Officials who spoke to the Times praised the Kurds for continuing their work providing intelligence to the CIA even after Trump announced the US retreat, which ultimately didn't hinder the Syrian and Iraqi Kurds in providing more intelligence for the raid "than any single country," one official told the Times.
Defense Secretary Mark Esper said on ABC's "This Week" on Sunday that despite the months of planning, the decision to execute the mission came within a day of the strikes.
"It wasn't until Thursday and then Friday the president chose his option and gave us the green light to proceed as we did yesterday," Esper said, adding that he didn't know if US forces could have executed the strikes if American troops been completely withdrawn from Syria.

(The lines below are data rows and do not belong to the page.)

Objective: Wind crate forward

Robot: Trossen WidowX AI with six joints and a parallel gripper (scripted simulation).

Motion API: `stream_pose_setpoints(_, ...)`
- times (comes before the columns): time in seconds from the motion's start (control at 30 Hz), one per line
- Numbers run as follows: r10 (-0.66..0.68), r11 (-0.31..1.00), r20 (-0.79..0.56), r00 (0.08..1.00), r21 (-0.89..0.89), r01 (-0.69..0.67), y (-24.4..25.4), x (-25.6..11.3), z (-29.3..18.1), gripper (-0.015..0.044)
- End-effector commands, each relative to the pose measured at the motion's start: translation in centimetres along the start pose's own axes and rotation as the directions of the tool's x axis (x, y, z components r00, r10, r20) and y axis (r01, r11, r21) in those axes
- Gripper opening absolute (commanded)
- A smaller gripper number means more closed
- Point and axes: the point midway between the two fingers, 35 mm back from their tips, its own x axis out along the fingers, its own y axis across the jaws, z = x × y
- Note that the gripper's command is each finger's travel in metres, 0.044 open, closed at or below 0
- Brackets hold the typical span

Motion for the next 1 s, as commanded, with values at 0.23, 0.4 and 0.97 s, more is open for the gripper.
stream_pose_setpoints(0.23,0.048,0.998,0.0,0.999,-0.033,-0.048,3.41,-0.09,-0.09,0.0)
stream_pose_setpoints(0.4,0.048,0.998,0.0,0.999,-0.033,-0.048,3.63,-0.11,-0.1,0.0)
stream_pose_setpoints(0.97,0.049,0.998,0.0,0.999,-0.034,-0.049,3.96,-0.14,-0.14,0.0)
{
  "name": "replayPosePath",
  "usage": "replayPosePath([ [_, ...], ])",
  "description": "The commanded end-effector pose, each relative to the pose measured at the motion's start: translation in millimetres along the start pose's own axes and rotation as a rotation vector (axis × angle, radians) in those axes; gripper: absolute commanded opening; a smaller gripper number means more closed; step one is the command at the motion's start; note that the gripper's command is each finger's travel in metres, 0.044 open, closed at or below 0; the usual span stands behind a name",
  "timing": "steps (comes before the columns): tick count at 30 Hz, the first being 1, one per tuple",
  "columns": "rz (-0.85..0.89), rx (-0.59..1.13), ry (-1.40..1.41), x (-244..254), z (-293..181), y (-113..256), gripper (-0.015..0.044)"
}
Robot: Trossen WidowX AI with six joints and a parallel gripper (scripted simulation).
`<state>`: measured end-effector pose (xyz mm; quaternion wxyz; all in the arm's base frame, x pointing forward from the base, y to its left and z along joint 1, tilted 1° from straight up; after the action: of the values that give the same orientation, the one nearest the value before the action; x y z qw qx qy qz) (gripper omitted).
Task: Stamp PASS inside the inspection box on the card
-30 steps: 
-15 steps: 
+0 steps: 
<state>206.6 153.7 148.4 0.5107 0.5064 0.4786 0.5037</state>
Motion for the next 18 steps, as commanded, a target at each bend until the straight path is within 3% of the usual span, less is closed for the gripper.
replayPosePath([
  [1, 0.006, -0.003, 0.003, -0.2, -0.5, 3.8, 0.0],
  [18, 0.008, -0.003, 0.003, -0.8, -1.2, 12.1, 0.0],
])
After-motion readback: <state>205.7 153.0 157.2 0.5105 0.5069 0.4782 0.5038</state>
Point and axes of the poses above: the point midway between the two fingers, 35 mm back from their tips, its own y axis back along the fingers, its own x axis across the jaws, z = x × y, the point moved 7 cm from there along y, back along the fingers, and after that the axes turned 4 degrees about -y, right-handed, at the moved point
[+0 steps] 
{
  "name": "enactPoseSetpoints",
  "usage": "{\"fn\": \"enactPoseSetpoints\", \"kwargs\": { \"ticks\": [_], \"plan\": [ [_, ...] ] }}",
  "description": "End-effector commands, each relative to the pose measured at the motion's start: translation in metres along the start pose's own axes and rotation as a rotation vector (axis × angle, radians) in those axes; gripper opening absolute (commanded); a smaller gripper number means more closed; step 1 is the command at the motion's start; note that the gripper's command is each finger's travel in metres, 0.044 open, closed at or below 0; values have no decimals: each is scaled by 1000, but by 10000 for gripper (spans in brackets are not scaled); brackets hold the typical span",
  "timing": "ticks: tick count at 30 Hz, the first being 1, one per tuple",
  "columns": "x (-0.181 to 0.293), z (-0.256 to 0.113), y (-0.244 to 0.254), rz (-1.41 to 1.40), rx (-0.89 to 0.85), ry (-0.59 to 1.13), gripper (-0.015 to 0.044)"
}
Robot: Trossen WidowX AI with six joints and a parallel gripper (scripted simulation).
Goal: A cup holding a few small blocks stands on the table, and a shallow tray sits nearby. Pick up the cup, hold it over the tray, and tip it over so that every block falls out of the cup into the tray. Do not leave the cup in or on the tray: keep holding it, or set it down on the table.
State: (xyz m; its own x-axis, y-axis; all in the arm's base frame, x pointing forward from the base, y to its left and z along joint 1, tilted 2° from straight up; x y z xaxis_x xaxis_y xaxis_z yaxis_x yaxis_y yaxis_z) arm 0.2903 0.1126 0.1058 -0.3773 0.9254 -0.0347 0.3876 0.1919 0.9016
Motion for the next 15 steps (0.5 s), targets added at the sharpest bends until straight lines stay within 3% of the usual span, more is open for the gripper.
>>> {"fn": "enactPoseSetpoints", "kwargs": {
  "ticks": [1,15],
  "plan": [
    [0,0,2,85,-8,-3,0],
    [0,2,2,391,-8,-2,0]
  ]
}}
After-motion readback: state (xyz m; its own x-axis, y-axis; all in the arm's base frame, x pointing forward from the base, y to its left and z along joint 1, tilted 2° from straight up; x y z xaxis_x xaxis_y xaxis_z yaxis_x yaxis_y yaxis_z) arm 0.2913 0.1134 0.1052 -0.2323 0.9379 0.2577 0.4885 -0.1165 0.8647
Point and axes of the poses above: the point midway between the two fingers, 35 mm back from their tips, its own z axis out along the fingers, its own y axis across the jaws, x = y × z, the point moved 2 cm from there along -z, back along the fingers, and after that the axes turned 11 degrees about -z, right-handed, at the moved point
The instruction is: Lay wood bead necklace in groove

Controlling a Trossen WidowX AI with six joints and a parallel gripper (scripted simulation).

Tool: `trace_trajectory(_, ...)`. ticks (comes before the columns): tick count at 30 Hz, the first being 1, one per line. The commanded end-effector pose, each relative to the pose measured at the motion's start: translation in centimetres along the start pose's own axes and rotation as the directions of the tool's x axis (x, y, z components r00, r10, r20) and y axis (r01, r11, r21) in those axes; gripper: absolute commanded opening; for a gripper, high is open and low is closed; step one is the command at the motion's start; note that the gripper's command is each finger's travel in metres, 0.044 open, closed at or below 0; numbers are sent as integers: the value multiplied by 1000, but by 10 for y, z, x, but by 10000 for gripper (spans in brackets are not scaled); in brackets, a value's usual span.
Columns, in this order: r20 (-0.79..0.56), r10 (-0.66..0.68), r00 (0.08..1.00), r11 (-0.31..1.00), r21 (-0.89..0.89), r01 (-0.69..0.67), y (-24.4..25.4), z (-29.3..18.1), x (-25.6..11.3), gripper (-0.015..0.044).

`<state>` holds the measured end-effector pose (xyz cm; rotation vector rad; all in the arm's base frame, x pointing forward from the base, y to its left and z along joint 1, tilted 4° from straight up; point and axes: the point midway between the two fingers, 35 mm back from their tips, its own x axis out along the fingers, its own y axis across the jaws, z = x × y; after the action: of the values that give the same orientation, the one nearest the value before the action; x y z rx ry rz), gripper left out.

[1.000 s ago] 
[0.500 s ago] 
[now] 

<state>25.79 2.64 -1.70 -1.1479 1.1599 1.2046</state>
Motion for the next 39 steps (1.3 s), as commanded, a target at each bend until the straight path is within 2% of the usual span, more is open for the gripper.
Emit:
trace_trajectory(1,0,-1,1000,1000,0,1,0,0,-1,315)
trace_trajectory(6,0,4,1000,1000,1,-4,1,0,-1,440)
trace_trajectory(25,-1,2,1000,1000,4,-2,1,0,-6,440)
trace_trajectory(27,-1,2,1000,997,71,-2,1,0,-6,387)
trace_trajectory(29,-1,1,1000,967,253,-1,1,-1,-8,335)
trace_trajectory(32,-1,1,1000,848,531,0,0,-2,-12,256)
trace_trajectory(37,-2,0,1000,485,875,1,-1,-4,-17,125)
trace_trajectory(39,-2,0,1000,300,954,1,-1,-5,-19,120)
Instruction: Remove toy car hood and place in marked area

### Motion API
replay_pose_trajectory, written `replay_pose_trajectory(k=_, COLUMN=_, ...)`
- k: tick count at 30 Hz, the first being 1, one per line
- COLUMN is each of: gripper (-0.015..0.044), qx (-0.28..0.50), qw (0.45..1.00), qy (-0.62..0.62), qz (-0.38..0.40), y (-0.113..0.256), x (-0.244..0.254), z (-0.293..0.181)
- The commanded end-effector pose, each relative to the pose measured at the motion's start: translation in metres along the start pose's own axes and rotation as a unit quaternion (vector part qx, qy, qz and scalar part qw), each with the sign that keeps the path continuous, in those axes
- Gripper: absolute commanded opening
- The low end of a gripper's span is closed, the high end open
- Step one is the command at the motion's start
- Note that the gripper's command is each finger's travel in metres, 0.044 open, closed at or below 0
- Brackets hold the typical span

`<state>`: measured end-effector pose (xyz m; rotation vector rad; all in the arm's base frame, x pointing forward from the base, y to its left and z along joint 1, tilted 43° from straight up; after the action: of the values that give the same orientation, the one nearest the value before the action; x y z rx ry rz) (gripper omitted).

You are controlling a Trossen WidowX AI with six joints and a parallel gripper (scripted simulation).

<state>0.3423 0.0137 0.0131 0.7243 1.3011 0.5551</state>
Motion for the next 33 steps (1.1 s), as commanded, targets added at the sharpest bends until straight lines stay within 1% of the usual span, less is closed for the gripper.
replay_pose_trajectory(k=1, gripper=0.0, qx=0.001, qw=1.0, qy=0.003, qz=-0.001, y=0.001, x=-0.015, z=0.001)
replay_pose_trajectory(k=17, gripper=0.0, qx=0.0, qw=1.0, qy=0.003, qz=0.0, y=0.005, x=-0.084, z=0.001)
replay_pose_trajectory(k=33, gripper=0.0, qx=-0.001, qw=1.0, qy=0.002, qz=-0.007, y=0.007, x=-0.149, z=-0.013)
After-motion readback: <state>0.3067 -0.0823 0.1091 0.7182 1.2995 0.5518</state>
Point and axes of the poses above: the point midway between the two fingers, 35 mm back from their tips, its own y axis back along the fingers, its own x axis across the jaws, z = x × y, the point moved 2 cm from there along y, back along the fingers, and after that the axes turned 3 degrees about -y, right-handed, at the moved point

In a free-wheeling press conference the morning after the strike, Trump detailed the mission that trapped the former leader and some of his children in a tunnel before he detonated a suicide vest. The president also thanked Russia, Turkey, Syria, Iraq and Syrian Kurds for their assistance in the strike, but emphasized that US agents were at the heart of the operation.
"This raid was impeccable and could only have taken place with the acknowledgment and help of certain other nations and people," Trump during a nationally-televised press conference on Sunday morning. "I want to thank the nations of Russia, Turkey, Syria, and Iraq and I also want to thank the Syrian Kurds for certain support they were able to give us."